● Task item
Only the pictures are to be omitted; everything else in the listing must be reproduced exactly.

● Data block
************
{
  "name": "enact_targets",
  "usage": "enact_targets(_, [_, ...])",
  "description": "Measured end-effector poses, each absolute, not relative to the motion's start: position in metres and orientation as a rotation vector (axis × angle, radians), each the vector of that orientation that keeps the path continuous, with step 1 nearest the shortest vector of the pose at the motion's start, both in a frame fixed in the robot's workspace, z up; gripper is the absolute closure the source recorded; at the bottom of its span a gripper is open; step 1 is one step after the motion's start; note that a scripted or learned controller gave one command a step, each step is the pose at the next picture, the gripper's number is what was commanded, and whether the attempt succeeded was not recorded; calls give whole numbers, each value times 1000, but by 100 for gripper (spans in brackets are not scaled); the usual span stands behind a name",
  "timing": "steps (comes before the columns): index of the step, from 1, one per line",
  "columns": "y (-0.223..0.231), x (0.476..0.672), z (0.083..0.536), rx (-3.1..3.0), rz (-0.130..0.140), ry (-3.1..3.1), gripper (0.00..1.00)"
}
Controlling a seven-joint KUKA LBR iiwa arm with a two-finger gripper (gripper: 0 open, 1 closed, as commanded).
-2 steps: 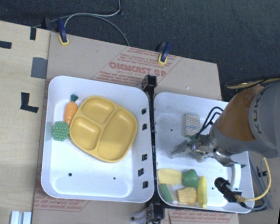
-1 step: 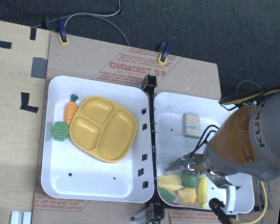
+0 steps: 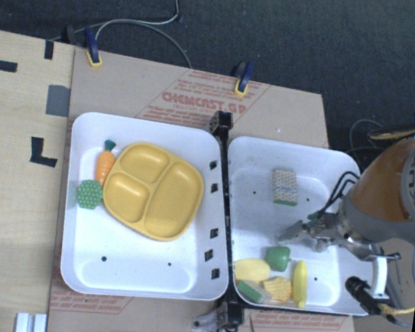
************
● Written response
{
  "name": "enact_targets",
  "usage": "enact_targets(_, [_, ...])",
  "description": "Measured end-effector poses, each absolute, not relative to the motion's start: position in metres and orientation as a rotation vector (axis × angle, radians), each the vector of that orientation that keeps the path continuous, with step 1 nearest the shortest vector of the pose at the motion's start, both in a frame fixed in the robot's workspace, z up; gripper is the absolute closure the source recorded; at the bottom of its span a gripper is open; step 1 is one step after the motion's start; note that a scripted or learned controller gave one command a step, each step is the pose at the next picture, the gripper's number is what was commanded, and whether the attempt succeeded was not recorded; calls give whole numbers, each value times 1000, but by 100 for gripper (spans in brackets are not scaled); the usual span stands behind a name",
  "timing": "steps (comes before the columns): index of the step, from 1, one per line",
  "columns": "y (-0.223..0.231), x (0.476..0.672), z (0.083..0.536), rx (-3.1..3.0), rz (-0.130..0.140), ry (-3.1..3.1), gripper (0.00..1.00)"
}
Controlling a seven-joint KUKA LBR iiwa arm with a two-finger gripper (gripper: 0 open, 1 closed, as commanded).
-2 steps: 
-1 step: 
+0 steps: 

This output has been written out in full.